# Time Shifting, Reversal and Delay

For a signal, $$s(t)$$ undergoing multiple transformations of time scaling, reversal and delay, how should I approach the problem of finding the resultant output signal?

$$s\left(\pm \frac{t-t_0}{T}\right)$$

My approach of the problem was to

1. First, shift the signal by $$t_0$$ (moving it right if $$t_0>0$$ and moving it left if $$t_0<0$$)
2. Second, scale the signal by $$T$$ (expand the signal if $$T>1$$ and compress the signal if $$T<1$$)
3. Third, flip/no-flip the signal around the value $$t_0$$ (Flip the signal if -ve signal is time is -ve and No Change if time is +ve).

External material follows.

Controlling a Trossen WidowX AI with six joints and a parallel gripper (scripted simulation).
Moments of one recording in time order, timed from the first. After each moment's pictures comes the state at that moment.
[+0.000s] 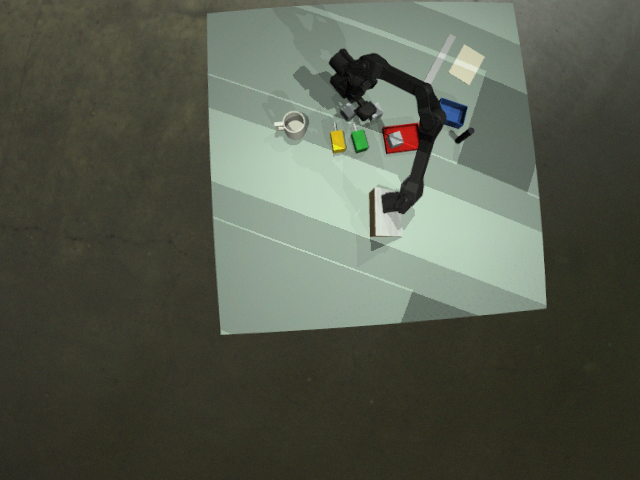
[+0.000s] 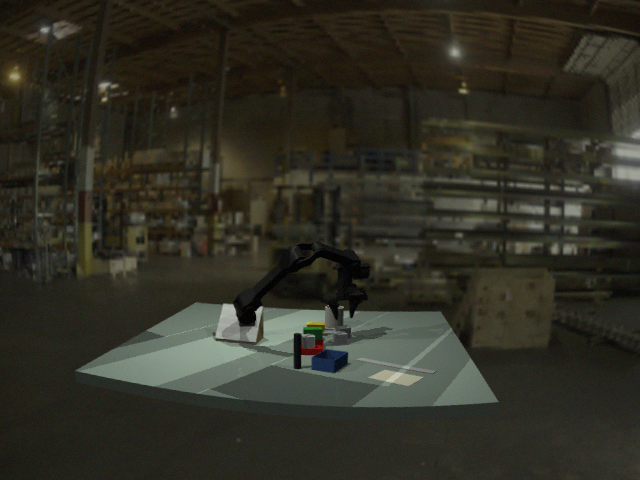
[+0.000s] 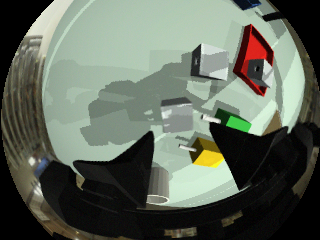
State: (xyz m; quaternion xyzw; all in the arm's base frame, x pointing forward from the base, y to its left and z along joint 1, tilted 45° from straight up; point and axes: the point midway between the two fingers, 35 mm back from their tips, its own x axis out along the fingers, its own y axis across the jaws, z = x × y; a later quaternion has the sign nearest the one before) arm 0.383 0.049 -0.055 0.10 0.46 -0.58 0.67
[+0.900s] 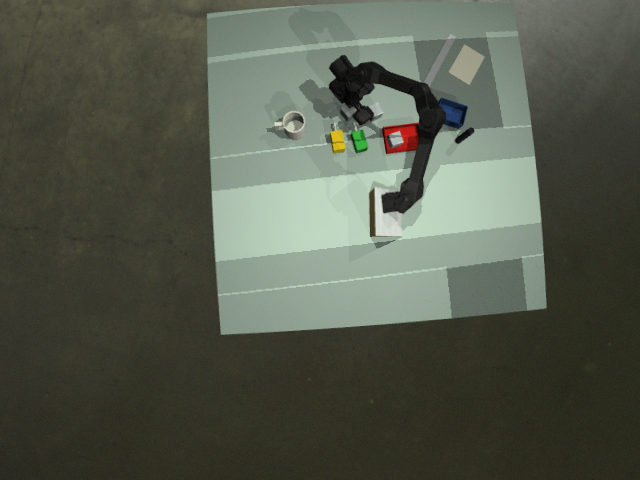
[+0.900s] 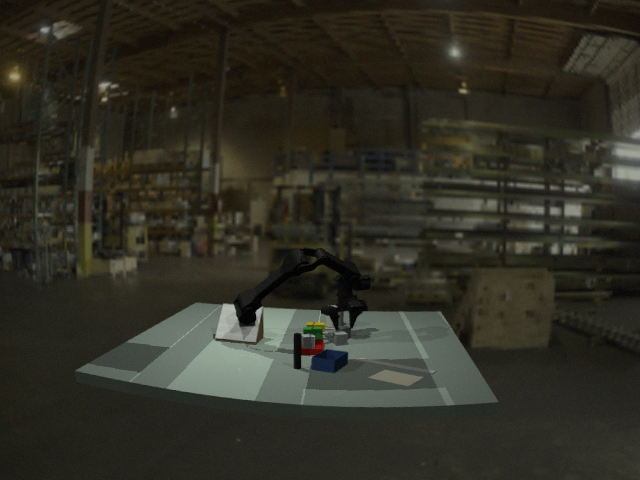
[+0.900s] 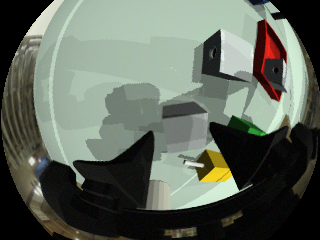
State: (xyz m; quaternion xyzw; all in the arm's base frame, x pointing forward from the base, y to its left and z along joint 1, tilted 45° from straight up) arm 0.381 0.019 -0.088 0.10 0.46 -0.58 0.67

As Robert pointed out in the the comments, this is not true. The operations are not commutative. Thus, the order of reversal operations can only be guessed.

Initial Answer below - NOT CORRECT

All the operations are commutative, the order in which you employ them is irrelevant.

• That is not exactly true. Offset by $\tau$ followed by reversal or scaling by $\alpha$ is not the same as scaling first followed by offset. Commented Jan 14, 2022 at 18:26
• You are rights of course.
– Max
Commented Jan 14, 2022 at 18:54